Les forains se retrouvaient sur le boulevard Rochechouart et le cirque Alcindor à la même place, place qui rappelait au jeune artiste une bonne et heureuse journée puisqu’elle avait marqué la fin des maux du pauvre petit perdu. Il était connu et aimé de cette population foraine qui comprenait six à sept mille personnes et, en se promenant au milieu des baraques, il voyait ses œuvres pour ainsi dire exposées autour de lui, chez le dompteur Totor comme chez la somnambule.

Ses œuvres ! À présent qu’il savait peindre, il souriait en les regardant.

— Était-ce naïf ! pensait-il. Mais quel effet !… C’est vrai, je ne réussirais pas si bien aujourd’hui.

Et il allait travailler au grand art, chez Cabrion.

— Qu’est-ce que mes camarades peuvent avoir ? se demandait-il.

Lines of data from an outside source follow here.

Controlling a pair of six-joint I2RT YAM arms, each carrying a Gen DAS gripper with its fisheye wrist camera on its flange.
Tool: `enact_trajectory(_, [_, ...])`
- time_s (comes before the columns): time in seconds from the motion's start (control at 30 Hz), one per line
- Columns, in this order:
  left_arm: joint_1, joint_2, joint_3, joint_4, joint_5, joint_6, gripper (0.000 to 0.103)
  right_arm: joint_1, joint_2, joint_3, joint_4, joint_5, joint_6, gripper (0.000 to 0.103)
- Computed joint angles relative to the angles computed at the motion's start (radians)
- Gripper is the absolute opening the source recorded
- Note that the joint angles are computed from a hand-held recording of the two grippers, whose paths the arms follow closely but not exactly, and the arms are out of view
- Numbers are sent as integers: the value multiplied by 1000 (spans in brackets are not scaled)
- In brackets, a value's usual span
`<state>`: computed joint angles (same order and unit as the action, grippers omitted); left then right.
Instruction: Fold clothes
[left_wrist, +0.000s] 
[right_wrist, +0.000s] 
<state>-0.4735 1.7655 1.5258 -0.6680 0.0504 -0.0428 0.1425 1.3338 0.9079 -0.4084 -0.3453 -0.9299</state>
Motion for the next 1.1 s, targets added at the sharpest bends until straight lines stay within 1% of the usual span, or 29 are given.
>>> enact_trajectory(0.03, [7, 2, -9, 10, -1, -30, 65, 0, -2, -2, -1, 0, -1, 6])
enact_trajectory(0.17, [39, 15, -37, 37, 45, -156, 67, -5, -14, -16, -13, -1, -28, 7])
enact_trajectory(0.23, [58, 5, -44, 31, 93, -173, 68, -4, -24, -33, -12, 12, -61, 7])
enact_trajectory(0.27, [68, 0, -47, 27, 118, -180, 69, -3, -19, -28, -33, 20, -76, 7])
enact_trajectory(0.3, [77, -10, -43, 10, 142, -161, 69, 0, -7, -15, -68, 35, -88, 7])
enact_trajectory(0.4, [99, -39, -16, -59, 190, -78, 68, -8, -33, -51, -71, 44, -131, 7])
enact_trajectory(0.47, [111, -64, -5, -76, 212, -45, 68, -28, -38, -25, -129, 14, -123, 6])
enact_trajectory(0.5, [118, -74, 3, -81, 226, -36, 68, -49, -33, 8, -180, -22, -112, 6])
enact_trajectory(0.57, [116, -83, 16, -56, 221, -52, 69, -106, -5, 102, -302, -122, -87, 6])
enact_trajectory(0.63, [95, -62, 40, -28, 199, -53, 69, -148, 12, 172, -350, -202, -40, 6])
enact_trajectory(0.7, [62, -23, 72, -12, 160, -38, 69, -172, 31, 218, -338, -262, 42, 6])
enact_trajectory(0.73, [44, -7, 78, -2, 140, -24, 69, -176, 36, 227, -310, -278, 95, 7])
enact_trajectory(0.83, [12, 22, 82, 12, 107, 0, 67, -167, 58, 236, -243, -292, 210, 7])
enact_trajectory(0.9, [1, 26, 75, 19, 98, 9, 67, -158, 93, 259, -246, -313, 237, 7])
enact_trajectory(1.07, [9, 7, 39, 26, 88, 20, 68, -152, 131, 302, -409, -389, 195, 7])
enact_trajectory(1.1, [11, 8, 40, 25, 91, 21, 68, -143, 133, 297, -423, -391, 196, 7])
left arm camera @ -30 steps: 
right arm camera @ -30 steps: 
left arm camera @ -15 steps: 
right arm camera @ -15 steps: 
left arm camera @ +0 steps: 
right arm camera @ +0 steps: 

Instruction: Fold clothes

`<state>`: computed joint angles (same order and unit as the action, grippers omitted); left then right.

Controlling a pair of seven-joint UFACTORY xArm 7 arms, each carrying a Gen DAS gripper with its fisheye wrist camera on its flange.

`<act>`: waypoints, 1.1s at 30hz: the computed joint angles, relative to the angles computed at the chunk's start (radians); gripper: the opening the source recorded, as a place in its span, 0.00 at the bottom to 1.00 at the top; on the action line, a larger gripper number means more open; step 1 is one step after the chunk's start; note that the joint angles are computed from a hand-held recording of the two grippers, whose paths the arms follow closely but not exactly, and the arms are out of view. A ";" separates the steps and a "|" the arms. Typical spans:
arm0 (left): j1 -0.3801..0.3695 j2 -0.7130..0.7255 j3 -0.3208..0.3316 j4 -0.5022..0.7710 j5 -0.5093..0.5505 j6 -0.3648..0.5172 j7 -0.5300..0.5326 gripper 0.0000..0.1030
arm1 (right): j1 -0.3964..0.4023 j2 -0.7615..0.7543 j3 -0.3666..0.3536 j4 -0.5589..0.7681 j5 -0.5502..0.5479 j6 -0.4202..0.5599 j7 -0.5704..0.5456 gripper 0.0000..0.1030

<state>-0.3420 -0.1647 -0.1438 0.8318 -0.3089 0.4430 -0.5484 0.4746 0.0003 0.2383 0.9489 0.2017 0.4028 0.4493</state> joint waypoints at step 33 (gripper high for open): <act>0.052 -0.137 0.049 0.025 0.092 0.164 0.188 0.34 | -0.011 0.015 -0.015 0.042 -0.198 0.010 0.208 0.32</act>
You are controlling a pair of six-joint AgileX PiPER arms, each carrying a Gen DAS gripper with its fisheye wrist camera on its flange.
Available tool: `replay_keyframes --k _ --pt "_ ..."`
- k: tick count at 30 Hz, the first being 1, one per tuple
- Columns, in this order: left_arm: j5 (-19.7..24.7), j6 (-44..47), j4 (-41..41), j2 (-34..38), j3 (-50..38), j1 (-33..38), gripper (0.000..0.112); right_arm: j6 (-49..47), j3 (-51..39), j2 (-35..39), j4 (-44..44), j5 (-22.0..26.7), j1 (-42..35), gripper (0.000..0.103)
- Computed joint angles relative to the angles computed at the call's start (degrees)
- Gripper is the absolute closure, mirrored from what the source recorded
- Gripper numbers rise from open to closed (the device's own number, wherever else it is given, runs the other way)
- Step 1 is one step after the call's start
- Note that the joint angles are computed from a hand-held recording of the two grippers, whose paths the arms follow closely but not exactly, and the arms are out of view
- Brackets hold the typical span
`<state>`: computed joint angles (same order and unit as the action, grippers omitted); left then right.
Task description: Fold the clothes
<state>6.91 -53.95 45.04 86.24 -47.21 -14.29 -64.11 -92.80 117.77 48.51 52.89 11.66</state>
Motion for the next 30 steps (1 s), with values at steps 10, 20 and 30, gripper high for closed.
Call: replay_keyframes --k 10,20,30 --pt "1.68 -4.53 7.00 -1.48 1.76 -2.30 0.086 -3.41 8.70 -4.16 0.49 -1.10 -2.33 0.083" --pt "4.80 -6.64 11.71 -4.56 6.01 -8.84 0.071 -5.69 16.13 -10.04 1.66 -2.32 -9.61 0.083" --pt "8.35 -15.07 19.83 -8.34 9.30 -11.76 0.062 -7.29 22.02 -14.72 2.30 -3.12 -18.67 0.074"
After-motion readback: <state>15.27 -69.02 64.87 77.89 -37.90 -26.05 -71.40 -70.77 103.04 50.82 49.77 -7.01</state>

Depuis quelques jours, ils chuchotaient dans les coins, en dehors de lui. On appelait Cabrion, on lui soufflait bas, à l’oreille, et Cabrion jetait des regards dérobés et inquisiteurs sur Pépé.

— Est-ce moi qui les occupe ? se demandait Pépé.

Il n’en pouvait guère douter, mais pour quelle cause ? Encore quelque excellente farce, sans doute.

Un soir, comme Gig lui lançait le trapèze, il aperçut une tête qu’il connaissait et qu’il était impossible de confondre dans la foule, c’était celle de Cabrion.